[EXERCISE REQUIREMENTS] For the records below, output each line exactly as it appears, from the first through the line with "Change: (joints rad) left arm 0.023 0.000".

[EXCERPTED DATA]
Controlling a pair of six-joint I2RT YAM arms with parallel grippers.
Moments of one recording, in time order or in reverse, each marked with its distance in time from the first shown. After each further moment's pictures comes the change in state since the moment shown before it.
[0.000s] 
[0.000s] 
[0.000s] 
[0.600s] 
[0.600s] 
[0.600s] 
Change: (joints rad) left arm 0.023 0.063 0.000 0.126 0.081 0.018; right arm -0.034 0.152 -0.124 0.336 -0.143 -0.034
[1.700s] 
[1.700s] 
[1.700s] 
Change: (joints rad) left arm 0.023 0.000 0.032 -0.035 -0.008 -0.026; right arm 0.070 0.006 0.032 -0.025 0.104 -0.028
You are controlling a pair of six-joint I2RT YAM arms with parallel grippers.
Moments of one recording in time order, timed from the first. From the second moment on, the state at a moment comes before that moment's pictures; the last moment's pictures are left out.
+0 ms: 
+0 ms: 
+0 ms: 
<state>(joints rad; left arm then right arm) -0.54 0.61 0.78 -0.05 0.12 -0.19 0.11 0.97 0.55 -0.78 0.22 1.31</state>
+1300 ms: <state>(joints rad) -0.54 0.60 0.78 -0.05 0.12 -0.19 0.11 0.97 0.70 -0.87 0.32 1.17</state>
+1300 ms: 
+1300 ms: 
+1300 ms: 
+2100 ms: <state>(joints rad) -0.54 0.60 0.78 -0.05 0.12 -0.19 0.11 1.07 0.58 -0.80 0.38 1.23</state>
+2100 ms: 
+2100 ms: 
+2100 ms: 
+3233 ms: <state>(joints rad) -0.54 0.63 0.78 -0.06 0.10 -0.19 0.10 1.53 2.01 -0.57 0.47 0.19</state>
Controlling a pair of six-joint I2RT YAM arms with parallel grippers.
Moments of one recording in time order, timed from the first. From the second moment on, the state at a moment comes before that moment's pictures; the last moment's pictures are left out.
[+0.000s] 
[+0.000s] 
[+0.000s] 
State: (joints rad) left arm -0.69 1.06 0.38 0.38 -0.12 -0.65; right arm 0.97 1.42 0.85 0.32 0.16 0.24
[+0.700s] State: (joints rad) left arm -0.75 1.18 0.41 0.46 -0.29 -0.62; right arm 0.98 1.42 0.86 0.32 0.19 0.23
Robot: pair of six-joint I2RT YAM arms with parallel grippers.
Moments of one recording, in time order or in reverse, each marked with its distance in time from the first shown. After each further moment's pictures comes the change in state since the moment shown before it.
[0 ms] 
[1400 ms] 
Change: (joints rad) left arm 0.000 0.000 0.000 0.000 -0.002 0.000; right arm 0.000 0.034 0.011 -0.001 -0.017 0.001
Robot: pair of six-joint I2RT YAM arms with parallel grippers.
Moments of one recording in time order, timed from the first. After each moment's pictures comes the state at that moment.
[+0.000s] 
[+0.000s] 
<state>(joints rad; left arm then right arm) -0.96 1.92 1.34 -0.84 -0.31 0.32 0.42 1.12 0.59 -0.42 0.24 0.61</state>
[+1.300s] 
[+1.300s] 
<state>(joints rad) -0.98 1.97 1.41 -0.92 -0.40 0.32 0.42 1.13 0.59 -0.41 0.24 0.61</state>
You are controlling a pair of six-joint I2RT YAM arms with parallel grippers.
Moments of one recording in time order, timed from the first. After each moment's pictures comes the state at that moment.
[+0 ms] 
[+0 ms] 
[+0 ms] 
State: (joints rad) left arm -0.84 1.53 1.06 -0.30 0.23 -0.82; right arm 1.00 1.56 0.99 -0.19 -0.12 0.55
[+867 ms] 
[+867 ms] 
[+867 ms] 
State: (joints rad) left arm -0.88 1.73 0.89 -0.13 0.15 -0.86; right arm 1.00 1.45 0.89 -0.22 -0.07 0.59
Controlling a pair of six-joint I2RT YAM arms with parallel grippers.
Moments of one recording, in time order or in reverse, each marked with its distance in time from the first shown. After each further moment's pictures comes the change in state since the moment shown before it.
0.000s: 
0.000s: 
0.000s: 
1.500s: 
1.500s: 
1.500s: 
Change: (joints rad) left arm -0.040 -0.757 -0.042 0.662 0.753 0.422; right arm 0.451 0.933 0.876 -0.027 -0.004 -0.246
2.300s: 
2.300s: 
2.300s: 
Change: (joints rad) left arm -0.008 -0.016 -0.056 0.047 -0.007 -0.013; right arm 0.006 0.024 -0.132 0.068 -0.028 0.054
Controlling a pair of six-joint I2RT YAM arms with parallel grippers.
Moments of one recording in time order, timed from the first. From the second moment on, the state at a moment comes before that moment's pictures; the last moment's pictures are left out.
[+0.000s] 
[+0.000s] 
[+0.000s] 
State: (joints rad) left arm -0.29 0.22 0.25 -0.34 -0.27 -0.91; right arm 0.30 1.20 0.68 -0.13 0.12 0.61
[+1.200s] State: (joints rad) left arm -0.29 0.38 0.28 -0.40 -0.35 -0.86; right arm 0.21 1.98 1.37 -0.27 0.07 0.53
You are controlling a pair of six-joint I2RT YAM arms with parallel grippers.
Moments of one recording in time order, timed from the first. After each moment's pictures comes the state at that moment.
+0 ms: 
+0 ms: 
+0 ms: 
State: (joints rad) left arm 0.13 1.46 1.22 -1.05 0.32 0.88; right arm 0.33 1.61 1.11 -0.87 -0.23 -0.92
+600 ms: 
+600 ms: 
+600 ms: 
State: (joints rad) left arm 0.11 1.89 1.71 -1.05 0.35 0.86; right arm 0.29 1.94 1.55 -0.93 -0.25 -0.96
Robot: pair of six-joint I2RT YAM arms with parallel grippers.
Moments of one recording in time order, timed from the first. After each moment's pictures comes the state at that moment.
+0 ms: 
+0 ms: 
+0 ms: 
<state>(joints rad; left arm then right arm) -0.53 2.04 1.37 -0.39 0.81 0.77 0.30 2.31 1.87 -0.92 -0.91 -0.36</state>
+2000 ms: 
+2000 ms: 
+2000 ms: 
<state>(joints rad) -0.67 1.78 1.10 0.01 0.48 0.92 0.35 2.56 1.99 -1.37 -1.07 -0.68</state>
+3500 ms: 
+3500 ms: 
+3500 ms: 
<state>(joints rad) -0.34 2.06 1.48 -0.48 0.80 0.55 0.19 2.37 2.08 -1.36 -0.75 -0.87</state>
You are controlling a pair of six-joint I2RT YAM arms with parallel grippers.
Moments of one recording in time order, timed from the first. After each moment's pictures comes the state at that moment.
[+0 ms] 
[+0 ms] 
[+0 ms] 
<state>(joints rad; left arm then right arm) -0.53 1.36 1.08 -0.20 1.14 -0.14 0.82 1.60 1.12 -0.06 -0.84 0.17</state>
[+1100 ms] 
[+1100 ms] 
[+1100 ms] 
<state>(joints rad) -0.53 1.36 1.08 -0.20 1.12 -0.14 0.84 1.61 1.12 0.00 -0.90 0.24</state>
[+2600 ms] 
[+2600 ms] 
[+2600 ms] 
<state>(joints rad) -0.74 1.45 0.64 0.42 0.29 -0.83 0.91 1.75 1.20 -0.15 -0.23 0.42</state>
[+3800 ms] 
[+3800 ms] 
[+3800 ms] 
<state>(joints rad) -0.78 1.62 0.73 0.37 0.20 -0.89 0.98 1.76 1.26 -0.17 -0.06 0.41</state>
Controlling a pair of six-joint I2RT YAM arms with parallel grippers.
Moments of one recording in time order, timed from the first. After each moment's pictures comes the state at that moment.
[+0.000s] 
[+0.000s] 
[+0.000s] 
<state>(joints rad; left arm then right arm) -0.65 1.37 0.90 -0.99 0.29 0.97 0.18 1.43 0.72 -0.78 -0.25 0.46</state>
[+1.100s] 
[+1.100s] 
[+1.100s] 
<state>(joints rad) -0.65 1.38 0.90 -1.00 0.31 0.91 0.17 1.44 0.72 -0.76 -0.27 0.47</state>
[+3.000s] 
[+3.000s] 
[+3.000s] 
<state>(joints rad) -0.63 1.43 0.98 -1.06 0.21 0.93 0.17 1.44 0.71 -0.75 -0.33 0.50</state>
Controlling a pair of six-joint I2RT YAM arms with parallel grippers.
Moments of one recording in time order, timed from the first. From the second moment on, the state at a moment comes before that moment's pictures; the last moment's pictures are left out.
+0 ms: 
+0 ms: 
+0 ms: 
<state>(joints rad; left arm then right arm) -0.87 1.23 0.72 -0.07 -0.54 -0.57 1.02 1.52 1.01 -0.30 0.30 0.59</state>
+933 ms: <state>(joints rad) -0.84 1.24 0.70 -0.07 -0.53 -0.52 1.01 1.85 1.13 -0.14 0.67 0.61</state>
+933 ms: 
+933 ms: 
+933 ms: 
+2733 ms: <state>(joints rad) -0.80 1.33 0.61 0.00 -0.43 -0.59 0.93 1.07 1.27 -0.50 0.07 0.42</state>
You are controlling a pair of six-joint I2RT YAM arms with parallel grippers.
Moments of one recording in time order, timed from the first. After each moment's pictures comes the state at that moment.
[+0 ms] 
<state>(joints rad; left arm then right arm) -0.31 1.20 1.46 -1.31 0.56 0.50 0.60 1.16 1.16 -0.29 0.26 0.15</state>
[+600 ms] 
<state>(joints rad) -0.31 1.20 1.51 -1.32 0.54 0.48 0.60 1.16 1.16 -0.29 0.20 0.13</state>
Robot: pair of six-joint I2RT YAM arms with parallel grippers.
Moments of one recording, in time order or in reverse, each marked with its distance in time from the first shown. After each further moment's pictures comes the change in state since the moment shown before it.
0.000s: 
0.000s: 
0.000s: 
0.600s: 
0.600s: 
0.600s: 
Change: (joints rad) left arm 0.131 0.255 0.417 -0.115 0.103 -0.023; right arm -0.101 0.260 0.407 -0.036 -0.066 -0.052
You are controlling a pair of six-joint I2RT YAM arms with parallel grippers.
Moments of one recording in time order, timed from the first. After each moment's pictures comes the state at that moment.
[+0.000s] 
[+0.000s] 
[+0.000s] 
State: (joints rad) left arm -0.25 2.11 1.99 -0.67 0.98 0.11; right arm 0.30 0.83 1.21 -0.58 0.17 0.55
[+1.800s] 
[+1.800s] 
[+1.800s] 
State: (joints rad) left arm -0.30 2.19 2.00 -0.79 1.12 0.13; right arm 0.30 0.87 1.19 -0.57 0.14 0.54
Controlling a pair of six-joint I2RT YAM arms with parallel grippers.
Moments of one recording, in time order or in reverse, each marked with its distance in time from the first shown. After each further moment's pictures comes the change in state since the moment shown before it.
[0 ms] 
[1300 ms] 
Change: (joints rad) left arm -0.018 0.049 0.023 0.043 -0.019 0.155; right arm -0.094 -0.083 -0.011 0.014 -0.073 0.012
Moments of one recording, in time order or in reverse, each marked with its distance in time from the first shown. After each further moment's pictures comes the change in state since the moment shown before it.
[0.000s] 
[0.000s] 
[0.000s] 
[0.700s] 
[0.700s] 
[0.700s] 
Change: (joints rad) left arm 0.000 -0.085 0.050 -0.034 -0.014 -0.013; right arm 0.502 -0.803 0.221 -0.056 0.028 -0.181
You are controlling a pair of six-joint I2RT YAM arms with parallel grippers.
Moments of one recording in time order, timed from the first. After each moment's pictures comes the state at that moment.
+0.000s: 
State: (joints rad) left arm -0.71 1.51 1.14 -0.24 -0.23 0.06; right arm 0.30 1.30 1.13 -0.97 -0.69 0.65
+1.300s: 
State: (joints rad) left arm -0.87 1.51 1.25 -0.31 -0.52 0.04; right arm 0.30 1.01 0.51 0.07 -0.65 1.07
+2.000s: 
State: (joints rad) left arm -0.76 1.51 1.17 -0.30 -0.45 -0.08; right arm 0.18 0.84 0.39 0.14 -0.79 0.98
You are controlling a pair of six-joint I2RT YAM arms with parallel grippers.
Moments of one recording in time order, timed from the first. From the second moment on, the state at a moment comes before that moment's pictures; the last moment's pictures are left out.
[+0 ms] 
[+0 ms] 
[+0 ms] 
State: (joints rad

[WRITTEN RESPONSE]
Controlling a pair of six-joint I2RT YAM arms with parallel grippers.
Moments of one recording, in time order or in reverse, each marked with its distance in time from the first shown. After each further moment's pictures comes the change in state since the moment shown before it.
[0.000s] 
[0.000s] 
[0.000s] 
[0.600s] 
[0.600s] 
[0.600s] 
Change: (joints rad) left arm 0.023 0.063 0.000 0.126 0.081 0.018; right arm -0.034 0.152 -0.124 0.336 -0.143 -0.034
[1.700s] 
[1.700s] 
[1.700s] 
Change: (joints rad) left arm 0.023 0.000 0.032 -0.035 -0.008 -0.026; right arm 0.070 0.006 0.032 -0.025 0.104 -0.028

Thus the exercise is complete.